#### Work request
The answer must be an exact copy of all the data below.

::::::::

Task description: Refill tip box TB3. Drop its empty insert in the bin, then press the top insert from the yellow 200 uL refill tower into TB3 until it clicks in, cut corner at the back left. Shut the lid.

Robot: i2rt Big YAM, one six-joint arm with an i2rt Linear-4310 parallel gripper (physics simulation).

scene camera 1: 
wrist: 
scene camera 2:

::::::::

#### Task answer
Task description: Refill tip box TB3. Drop its empty insert in the bin, then press the top insert from the yellow 200 uL refill tower into TB3 until it clicks in, cut corner at the back left. Shut the lid.

Robot: i2rt Big YAM, one six-joint arm with an i2rt Linear-4310 parallel gripper (physics simulation).

scene camera 1: 
wrist: 
scene camera 2:

There is no more to the output.